Third Party to duet, którego prawdziwym fanom brzmień progressive house przedstawiać nie trzeba. Anglicy przez lata umacniali swoją pozycję na rynku. Na swoim koncie mają dwa albumy studyjne: “HOPE” z 2017 roku oraz “TOGETHER” wydane całkiem niedawno. Właśnie przy okazji premiery nowego krążka artyści opowiedzieli portalowi WE RAVE YOU o swojej pracy, produkcji muzyki i planach na przyszłość.
Zacznijmy od omówienia albumu “TOGETHER”, ile ogólnie utworów zostało wyprodukowanych w całości oraz jak zdecydowaliście się je wyselekcjonować i wybrać do wspomnianej płyty?
Harry: Właściwie to była wielka rzecz… Mieliśmy folder z co najmniej 50 pomysłami i wiedzieliśmy o 6 utworach, które chcieliśmy umieścić na krążku. Pozostałe 3 przyszły nieco później. Tak naprawdę mamy jeszcze kilka fajnych tracków, więc naszym pomysłem jest, aby 4 lub 5 utworów, które nie znalazły się finalnie na albumie… wydać jako EPkę!
Harry, udzielasz się wokalnie w różnych częściach albumu. W którym momencie zdecydowałeś się na ten ruch i dlaczego?
Harry: To był przypadek! Kiedy tworzyliśmy „Remember” nie było przy nas jakiegokolwiek wokalisty, więc po prostu zaśpiewałem ja. Myślałem, że później zaśpiewa to ktoś inny, aby brzmiało to dobrze! Okazało się jednak inaczej. Poprosiliśmy wielu artystów o próbki wokalu, ale nie miały one tego czegoś, co było w mojej próbie. Dlatego zostaliśmy przy pierwotnej wersji. Przeżyłem niesamowity moment, gdy tłum śpiewał ten kawałek podczas występu w Liverpool Olympia!
Zawsze propagowaliście hasło #ProgIsAlive i nigdy nie opuściliście sceny, gdy inni to zrobili. Teraz progressive house jest znowu wielki, więc jaki mieliście na to wpływ?
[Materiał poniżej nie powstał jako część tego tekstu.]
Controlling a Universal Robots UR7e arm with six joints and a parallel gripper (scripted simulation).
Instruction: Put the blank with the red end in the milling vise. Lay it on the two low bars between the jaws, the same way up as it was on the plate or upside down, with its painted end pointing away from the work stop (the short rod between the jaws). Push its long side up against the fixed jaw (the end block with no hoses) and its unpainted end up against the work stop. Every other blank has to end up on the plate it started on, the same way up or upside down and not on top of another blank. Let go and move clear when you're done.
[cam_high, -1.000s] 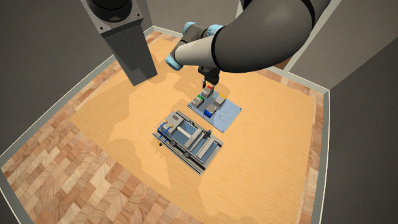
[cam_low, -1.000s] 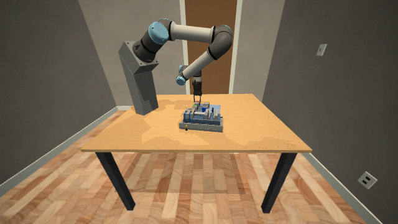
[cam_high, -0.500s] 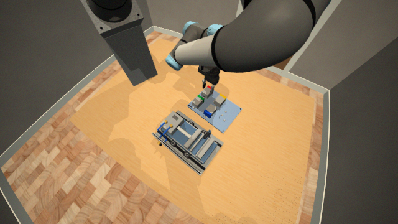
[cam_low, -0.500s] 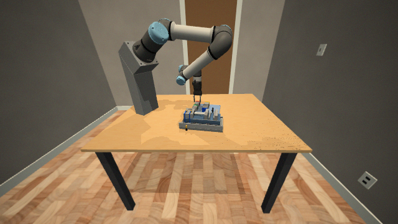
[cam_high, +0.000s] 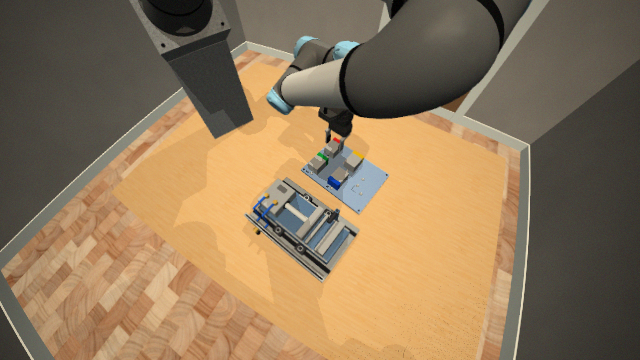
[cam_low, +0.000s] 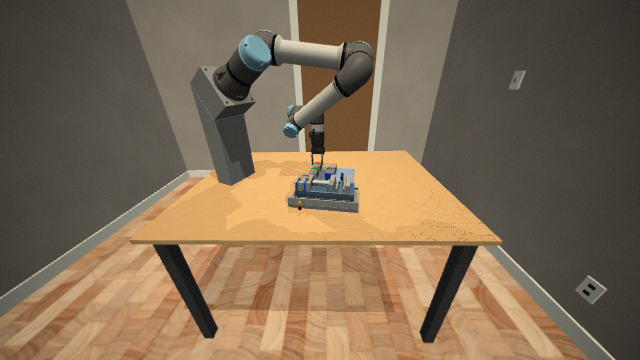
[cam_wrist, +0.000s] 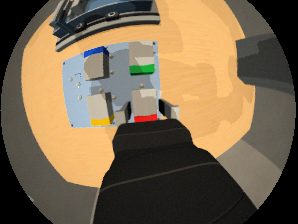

Harry: Nigdy nie chcieliśmy się zmieniać, kiedy widzieliśmy że inni ludzie to robią, to nie miało sensu. Nigdy nie chcieliśmy zmienić korzeni na bardziej komercyjne brzmienia, bo niby dlaczego mielibyśmy to robić? Zawsze mieliśmy naprawdę dobrą bazę fanów, obok tak zwanych “ludzi wypełniających”, którzy zbytnio nie są w temacie, mamy też hardkorowych sympatyków, którzy będą z nami zawsze. To jest jak z trance, muzyka budząca takie emocje i uczucia zawsze będzie miała rzeszę fanów! Ludzie pytają: „Czy myślisz, że bańka EDM pękła?” Ale nam nigdy nie zależało na szumie, po prostu robimy swoje.
Wasze ulubione utwory z poprzedniego albumu HOPE, to ‘Veins’ (Harry) oraz ‘Live Forever’ (Jonnie), a jak jest w wypadku najnowszego krążka?
Harry: Dla mnie musi być to “Higher” kiedy gramy to na żywo, ale także ‘Remember’ – nie tylko z powodu mojego vocalu, ale też melodii!
Jonnie: Dla mnie też ‘Remember’! Jest w tym coś wyjątkowego, ponieważ łączy w sobie wszystko, czego się nauczyliśmy, linię melodyczną, sample, po prostu wszystko.
Opowiedzcie nam o swojej wytwórni Release Records – co zamierzacie wydać w pozostałej części 2019?
Jonnie: Daliśmy z siebie 100% w albumie i teraz zrobimy to samo z naszą wytwórnią. Być może stworzymy nawet sub-label! Mamy także ekscytujący nowy remiks, który powinien wkrótce zostać wydany!
Harry: Mamy wiele rzeczy do zrobienia związanych z wytwórnią, musimy to wszystko dokończyć.